牧风眠目光一凝,将手环拿起来,仔细一瞧,却发现那不是什么仙丝做的,而是用红色的发丝编制而成。

他对这发丝再熟悉不过了,因为这是他自己的头发。

“这是宴星稚的东西?”他像是不敢相信似的问道。

黎策见他拿着发丝手环惊讶的模样,没忍住笑了说道:“是啊,你手里拿的这东西,星崽可宝贝得很呢。”

“此话怎讲?”牧风眠努力稳住呼吸,怕说话间泄露自己不平静的情绪。

黎策想起了从前事,笑得更欢,说道:“你不知道,当初啊,星崽刚来仙界的时候,还不会化形,这一缕红色的发丝也没有被编成手环,就在她脖子上系着,我起初还以为是谁见她呆头呆脑,纯心欺负她故意栓在她脖子上的,想去给她解开,但我一碰,她就咬我,那时我才知道,那是她自己的东西。”

“后来她会幻成人形了,才四岁模样的大小,将这发丝卷在了手腕上,举着手腕问我,这天界有谁的头发是红色的么?咱们这上三界,唯一一个有红色发丝的人,可不就是只有风眠神君你吗?”黎策道:“我就告诉她,红色头发的人是个很厉害的人物,若是想找他,也要变得非常厉害才行,从那之后她再也没问过,只是神力进步飞快,一日比一日厉害。”

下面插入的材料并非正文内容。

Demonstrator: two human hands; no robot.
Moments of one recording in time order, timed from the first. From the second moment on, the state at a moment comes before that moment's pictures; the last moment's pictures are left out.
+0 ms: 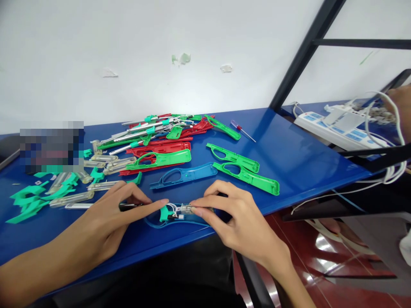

“后来,她不知道跟谁学了这编织的技巧,将散的红发编成了这模样,戴在手腕或者系在头上当发绳,总不离身,”黎策叹道:“我本以为她去了神族区,会好好与风眠神君相处,谁知道她是怎么想的,竟与神君闹得如此不可开交,当初她为了去神族区可费了不少功夫,为了锻炼自己,她不断地向盟主要仙盟里那些难以处理的任务,好几次都是身负重伤回来,也亏得她神体强大,天赋出众,否则根本扛不住这样的历练。”

“不怪她。”牧风眠涩声喃喃,“是我的错。”

黎策瞥他一眼,又道:“哪能是风眠神君的错呢?是星崽自己性子太固执了,她认定的事很难有人能够改变,当初盟主想让她去南海学习神法,早日晋神,但她执意要去神族区,谁劝都不听,你说说,这不是自找苦吃么?去了神族区也没人乐意跟她玩,又在神族学府学不到东西,谁知道她在想什么。”

牧风眠听着这话,只觉得有一柄柄尖利的刀子往心口上戳,疼痛得呼吸都有些困难。

往昔那些针锋相对的画面一一浮现在眼前,将心尖最柔软的地方撕得鲜血淋漓,比当年神罚之伤要痛上千百倍。